▸ **Problem**
Please reproduce the entries in full. Keep every character the same.

Start of Source data

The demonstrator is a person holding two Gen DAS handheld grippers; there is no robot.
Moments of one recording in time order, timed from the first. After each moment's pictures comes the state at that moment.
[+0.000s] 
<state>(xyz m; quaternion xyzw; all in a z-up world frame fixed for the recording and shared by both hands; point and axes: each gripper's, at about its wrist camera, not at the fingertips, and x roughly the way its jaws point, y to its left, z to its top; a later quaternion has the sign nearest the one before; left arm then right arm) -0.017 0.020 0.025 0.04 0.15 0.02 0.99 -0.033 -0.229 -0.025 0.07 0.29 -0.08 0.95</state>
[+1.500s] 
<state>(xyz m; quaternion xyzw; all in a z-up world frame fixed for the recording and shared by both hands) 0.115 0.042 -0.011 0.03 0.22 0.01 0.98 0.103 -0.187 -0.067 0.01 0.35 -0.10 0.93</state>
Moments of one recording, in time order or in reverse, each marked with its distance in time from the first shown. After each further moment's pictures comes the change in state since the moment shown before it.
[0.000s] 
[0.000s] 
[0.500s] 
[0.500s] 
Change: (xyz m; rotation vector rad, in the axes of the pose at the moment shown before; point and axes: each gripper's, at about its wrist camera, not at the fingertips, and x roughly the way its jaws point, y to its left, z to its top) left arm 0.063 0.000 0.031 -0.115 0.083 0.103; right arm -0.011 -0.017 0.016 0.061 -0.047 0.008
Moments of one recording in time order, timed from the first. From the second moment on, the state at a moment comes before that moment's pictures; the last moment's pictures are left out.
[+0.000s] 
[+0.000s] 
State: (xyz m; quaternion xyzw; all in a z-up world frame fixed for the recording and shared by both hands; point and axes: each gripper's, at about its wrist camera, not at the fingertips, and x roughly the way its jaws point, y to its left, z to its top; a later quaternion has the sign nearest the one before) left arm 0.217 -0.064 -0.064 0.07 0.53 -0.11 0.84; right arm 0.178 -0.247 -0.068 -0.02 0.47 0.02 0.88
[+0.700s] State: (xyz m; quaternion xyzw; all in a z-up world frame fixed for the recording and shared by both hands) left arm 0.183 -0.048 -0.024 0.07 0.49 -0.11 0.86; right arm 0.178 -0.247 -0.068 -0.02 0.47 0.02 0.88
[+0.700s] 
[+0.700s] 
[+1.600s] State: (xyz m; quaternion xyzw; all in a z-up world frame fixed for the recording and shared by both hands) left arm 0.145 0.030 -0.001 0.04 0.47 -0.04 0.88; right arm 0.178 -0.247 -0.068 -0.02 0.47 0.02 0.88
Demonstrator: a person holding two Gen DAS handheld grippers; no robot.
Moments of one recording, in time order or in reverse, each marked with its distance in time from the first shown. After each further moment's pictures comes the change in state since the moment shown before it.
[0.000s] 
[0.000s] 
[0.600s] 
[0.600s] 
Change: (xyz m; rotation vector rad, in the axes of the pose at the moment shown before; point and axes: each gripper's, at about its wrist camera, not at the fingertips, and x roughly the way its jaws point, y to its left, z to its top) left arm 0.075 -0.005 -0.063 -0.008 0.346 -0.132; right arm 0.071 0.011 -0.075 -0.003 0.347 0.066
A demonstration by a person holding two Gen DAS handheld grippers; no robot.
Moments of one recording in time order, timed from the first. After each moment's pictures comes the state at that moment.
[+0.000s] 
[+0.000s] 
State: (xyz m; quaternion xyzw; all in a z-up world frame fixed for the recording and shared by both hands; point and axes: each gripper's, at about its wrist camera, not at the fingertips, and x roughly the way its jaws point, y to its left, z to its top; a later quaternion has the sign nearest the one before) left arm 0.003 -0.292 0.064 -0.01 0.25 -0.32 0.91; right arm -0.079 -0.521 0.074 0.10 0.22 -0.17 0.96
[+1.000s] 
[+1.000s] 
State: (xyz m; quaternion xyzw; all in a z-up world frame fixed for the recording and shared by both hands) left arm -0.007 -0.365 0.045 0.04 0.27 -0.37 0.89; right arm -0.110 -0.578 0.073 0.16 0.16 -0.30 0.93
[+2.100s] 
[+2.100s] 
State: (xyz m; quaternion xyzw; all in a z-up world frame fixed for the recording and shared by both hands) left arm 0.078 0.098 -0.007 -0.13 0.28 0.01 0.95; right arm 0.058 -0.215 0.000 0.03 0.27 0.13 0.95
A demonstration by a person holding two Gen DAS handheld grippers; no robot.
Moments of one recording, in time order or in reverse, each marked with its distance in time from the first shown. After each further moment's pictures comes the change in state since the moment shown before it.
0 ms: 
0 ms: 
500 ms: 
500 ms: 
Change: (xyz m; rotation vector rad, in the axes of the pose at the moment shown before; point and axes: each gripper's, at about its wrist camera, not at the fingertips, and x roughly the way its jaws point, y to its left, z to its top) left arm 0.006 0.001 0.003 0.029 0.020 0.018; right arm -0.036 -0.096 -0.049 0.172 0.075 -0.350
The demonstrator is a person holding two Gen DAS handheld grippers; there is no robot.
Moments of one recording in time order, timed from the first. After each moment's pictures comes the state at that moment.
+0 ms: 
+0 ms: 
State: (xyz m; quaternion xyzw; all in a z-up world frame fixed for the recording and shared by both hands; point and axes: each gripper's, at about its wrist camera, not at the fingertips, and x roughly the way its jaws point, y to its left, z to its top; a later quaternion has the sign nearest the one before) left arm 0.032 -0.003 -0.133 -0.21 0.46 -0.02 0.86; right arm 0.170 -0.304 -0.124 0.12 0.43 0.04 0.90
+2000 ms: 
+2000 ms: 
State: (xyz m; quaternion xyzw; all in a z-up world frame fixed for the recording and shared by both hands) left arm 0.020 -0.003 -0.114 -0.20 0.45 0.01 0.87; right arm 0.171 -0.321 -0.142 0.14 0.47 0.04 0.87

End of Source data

▸ **Task answer**
The demonstrator is a person holding two Gen DAS handheld grippers; there is no robot.
Moments of one recording in time order, timed from the first. After each moment's pictures comes the state at that moment.
[+0.000s] 
<state>(xyz m; quaternion xyzw; all in a z-up world frame fixed for the recording and shared by both hands; point and axes: each gripper's, at about its wrist camera, not at the fingertips, and x roughly the way its jaws point, y to its left, z to its top; a later quaternion has the sign nearest the one before; left arm then right arm) -0.017 0.020 0.025 0.04 0.15 0.02 0.99 -0.033 -0.229 -0.025 0.07 0.29 -0.08 0.95</state>
[+1.500s] 
<state>(xyz m; quaternion xyzw; all in a z-up world frame fixed for the recording and shared by both hands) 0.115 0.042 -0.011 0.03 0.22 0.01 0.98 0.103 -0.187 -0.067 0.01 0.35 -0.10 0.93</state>
Moments of one recording, in time order or in reverse, each marked with its distance in time from the first shown. After each further moment's pictures comes the change in state since the moment shown before it.
[0.000s] 
[0.000s] 
[0.500s] 
[0.500s] 
Change: (xyz m; rotation vector rad, in the axes of the pose at the moment shown before; point and axes: each gripper's, at about its wrist camera, not at the fingertips, and x roughly the way its jaws point, y to its left, z to its top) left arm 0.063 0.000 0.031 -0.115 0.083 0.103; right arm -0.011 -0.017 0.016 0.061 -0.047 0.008
Moments of one recording in time order, timed from the first. From the second moment on, the state at a moment comes before that moment's pictures; the last moment's pictures are left out.
[+0.000s] 
[+0.000s] 
State: (xyz m; quaternion xyzw; all in a z-up world frame fixed for the recording and shared by both hands; point and axes: each gripper's, at about its wrist camera, not at the fingertips, and x roughly the way its jaws point, y to its left, z to its top; a later quaternion has the sign nearest the one before) left arm 0.217 -0.064 -0.064 0.07 0.53 -0.11 0.84; right arm 0.178 -0.247 -0.068 -0.02 0.47 0.02 0.88
[+0.700s] State: (xyz m; quaternion xyzw; all in a z-up world frame fixed for the recording and shared by both hands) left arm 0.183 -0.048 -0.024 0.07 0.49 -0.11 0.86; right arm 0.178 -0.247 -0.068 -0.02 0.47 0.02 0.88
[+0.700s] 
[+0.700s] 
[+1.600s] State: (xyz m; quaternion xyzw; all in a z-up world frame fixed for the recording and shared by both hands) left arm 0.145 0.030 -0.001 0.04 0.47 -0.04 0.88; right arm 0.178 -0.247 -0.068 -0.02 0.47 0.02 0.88
Demonstrator: a person holding two Gen DAS handheld grippers; no robot.
Moments of one recording, in time order or in reverse, each marked with its distance in time from the first shown. After each further moment's pictures comes the change in state since the moment shown before it.
[0.000s] 
[0.000s] 
[0.600s] 
[0.600s] 
Change: (xyz m; rotation vector rad, in the axes of the pose at the moment shown before; point and axes: each gripper's, at about its wrist camera, not at the fingertips, and x roughly the way its jaws point, y to its left, z to its top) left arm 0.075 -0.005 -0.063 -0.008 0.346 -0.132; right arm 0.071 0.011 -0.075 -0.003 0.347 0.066
A demonstration by a person holding two Gen DAS handheld grippers; no robot.
Moments of one recording in time order, timed from the first. After each moment's pictures comes the state at that moment.
[+0.000s] 
[+0.000s] 
State: (xyz m; quaternion xyzw; all in a z-up world frame fixed for the recording and shared by both hands; point and axes: each gripper's, at about its wrist camera, not at the fingertips, and x roughly the way its jaws point, y to its left, z to its top; a later quaternion has the sign nearest the one before) left arm 0.003 -0.292 0.064 -0.01 0.25 -0.32 0.91; right arm -0.079 -0.521 0.074 0.10 0.22 -0.17 0.96
[+1.000s] 
[+1.000s] 
State: (xyz m; quaternion xyzw; all in a z-up world frame fixed for the recording and shared by both hands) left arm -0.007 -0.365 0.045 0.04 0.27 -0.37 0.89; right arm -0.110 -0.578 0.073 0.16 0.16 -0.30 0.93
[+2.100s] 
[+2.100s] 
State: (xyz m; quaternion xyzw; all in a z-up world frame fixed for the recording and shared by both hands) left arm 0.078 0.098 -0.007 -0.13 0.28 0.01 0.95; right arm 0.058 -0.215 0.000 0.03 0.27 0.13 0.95
A demonstration by a person holding two Gen DAS handheld grippers; no robot.
Moments of one recording, in time order or in reverse, each marked with its distance in time from the first shown. After each further moment's pictures comes the change in state since the moment shown before it.
0 ms: 
0 ms: 
500 ms: 
500 ms: 
Change: (xyz m; rotation vector rad, in the axes of the pose at the moment shown before; point and axes: each gripper's, at about its wrist camera, not at the fingertips, and x roughly the way its jaws point, y to its left, z to its top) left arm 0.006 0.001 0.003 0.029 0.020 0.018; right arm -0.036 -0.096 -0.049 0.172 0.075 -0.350
The demonstrator is a person holding two Gen DAS handheld grippers; there is no robot.
Moments of one recording in time order, timed from the first. After each moment's pictures comes the state at that moment.
+0 ms: 
+0 ms: 
State: (xyz m; quaternion xyzw; all in a z-up world frame fixed for the recording and shared by both hands; point and axes: each gripper's, at about its wrist camera, not at the fingertips, and x roughly the way its jaws point, y to its left, z to its top; a later quaternion has the sign nearest the one before) left arm 0.032 -0.003 -0.133 -0.21 0.46 -0.02 0.86; right arm 0.170 -0.304 -0.124 0.12 0.43 0.04 0.90
+2000 ms: 
+2000 ms: 
State: (xyz m; quaternion xyzw; all in a z-up world frame fixed for the recording and shared by both hands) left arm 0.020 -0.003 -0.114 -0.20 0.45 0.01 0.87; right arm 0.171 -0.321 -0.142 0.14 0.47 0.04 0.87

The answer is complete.